島全体を神としているため、それを祀る社殿は海にせり出し、それぞれの建物を回廊で結ぶ建築。
全体の部材を朱塗りとして、潮が満ちてくると海に浮かんでいるような社殿の風景は、背後に聳える弥山の濃い緑に映え、安芸の宮島と呼ばれ、日本三景の一つとして数えられている。
593年の創建、1168年に平清盛の援助で現在のような海上社殿になった。
本殿のある内宮には37棟の社殿、対岸には棟の外宮が設けられている。
海上に浮かぶ
高さ16mの大鳥居
有名な海上の大鳥居は、社殿から88間先に建てられた高さ16mの両部鳥居。
樹齢500〜600年クスノキで作られているといい、柱の根元は、松の木の杭の上に布石を並べて海底の地盤を強化した上に置かれている。
全体を結ぶ回廊は幅が4mほどで、目透かしという隙間が空いている。
これは海水が押し上がってくる圧力を弱めて、水が回廊に溜まるのを防ぐ役割がある。
過去の嵐や台風に何度もさらされてきた神社だが、本殿まで水が達したことは無いという。
本殿前に広がる平舞台は、約553平方メートル。
寝殿造の庭にあたる部分で、全体が板床。
他の社殿の束柱が木造なのに対し、この部分は赤間石が建てられ、全部で239本もあるという。

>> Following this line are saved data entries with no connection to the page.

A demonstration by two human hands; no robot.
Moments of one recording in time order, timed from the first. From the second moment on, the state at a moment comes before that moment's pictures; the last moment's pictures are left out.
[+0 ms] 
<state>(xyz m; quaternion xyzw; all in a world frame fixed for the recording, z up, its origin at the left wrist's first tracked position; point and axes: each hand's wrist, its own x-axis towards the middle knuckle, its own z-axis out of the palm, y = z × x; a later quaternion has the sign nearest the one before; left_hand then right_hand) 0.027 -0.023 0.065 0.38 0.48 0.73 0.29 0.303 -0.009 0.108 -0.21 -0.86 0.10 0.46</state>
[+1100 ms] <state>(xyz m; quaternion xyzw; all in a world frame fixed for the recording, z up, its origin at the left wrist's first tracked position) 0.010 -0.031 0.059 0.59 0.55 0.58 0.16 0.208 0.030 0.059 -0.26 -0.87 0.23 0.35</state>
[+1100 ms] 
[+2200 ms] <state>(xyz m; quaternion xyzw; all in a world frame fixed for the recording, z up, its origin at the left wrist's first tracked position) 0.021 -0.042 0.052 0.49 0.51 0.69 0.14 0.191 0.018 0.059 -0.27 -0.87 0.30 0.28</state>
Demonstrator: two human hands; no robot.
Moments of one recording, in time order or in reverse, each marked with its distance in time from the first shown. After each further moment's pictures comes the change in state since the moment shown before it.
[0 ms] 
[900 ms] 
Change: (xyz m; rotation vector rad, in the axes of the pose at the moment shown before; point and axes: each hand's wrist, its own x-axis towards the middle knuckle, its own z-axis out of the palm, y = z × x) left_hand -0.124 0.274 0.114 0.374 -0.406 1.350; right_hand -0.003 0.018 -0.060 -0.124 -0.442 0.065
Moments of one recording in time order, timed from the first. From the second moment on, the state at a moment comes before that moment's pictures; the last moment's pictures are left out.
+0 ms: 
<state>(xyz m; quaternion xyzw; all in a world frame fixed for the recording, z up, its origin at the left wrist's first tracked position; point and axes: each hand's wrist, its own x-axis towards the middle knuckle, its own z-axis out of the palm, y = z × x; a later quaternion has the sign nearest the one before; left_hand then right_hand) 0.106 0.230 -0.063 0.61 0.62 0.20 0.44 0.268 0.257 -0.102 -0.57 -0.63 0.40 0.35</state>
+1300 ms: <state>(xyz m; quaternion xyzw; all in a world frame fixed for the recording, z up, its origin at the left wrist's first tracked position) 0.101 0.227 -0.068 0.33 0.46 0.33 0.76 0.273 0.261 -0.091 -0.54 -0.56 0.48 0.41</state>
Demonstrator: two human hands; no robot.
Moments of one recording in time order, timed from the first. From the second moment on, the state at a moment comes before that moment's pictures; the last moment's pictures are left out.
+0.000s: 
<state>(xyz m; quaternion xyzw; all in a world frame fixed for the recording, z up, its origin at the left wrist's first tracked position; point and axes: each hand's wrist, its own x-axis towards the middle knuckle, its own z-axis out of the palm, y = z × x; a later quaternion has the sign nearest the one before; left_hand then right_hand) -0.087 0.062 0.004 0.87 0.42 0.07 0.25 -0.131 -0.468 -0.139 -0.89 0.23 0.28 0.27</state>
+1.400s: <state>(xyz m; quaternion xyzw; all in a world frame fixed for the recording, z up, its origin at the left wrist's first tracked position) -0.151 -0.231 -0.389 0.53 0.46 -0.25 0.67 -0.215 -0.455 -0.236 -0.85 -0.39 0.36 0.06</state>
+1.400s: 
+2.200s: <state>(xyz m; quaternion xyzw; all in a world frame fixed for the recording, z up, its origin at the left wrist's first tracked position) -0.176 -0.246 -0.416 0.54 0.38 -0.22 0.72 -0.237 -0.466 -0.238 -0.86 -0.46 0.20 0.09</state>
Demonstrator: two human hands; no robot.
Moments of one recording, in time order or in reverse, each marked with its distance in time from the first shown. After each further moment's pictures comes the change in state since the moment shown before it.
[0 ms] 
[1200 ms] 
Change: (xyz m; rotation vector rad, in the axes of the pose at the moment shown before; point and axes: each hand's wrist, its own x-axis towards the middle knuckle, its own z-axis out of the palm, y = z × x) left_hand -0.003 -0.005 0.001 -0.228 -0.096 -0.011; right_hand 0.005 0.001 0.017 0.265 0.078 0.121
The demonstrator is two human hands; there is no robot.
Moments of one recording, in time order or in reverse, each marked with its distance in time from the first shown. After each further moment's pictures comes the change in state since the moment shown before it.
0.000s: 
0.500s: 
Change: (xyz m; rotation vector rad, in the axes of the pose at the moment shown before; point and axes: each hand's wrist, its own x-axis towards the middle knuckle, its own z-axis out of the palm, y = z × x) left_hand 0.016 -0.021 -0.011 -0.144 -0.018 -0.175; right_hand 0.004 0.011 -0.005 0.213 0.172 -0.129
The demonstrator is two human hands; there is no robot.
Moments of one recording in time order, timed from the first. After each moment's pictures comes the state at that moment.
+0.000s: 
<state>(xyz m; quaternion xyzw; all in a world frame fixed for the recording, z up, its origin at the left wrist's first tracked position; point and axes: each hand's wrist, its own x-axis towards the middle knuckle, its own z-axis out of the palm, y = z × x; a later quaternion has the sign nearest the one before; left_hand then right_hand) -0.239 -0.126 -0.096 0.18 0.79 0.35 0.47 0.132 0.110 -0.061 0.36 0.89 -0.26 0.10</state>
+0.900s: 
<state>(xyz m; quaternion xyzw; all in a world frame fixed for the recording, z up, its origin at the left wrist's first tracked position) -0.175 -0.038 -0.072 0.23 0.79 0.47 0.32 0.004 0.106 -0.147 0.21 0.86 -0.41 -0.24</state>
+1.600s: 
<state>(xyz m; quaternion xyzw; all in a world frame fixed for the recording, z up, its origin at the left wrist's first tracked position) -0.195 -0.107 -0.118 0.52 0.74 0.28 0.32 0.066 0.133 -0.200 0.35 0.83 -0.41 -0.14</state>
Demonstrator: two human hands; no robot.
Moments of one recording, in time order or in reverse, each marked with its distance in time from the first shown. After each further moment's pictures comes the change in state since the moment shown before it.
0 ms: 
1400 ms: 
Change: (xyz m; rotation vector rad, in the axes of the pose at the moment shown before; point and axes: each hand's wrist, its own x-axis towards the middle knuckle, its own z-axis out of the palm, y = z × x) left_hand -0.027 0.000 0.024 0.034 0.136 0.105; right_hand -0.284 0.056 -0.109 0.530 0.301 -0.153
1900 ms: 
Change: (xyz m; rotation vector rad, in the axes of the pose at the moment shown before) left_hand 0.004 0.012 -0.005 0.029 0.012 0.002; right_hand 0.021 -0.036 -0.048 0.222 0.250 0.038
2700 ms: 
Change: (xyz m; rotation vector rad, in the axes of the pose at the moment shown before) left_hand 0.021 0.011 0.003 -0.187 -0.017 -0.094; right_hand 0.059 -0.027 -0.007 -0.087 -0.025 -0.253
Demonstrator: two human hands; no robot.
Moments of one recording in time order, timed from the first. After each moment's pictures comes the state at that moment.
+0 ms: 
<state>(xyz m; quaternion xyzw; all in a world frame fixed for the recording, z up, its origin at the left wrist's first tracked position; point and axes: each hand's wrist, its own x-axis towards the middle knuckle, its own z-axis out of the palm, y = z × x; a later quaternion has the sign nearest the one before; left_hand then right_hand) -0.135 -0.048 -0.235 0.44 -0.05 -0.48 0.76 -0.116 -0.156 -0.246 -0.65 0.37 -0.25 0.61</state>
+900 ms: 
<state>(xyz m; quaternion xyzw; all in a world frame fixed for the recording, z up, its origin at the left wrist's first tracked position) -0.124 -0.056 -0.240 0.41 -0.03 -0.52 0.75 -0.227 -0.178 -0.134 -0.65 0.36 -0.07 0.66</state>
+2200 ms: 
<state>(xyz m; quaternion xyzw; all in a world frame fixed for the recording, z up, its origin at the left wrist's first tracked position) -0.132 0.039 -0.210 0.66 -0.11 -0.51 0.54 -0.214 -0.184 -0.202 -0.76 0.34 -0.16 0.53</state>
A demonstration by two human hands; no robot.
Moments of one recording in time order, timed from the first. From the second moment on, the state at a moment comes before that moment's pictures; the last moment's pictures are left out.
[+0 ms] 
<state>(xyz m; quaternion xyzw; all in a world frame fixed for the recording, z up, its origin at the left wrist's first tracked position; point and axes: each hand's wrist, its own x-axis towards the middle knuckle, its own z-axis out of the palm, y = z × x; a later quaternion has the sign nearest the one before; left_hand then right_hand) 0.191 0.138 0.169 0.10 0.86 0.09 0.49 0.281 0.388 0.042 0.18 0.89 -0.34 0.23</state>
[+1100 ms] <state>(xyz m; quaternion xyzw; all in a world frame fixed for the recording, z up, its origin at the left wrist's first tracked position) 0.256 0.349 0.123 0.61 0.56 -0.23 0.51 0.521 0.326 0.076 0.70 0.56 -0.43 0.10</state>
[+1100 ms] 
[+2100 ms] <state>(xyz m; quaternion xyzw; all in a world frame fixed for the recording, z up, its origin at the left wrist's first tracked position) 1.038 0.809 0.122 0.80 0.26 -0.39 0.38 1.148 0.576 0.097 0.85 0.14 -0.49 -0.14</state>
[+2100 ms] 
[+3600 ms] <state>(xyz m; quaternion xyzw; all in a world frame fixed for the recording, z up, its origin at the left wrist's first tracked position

1176年に平家一門による千僧供養が行われ、その際に設けられた仮廊が常設されるいうになったという。
最前面は火焼前といい、7月の管絃祭で使用される。
平舞台の、火焼前と払殿の間にある高舞台は、舞楽の舞台としては最小のものだという。
1546年に棚守房顕によって作られ、当初は組み立て式だったものが江戸時代に入り、現在のような作り付けになったと考えられている。
社殿の南西面にある反橋。
勅使橋とも呼ばれ、以前は重要な祭事の際に勅使がこの橋から社内に入ったという。
1557年に毛利元就と隆元によって建てられた。
厳島神社の周辺に建てられている摂社で、特に目を引くのは「千畳閣」と呼ばれる豊国神社。
豊臣秀吉と加藤清正が祀られ、1587年に戦いで亡くなった兵士の慰霊のための大経堂として建てられた。
千畳閣と呼ばれるとおり、畳857枚の広さがあり、工事途中で秀吉が死亡したため、現在でも板壁や天井板のない未完成な状態となっている。
入母屋造の大屋根の建物で、寺院のような建築だが、明治時代の神仏分離で、本尊の釈迦如来像が大願寺に遷されたため、厳島神社の末社として豊国神社とされた。
千畳閣の横に建っている五重塔は、1407年建立のもの。
高さは約30メートルで、軒先の反りがとても大きい。
禅宗様に、和様を加えた建築として特徴がみられる。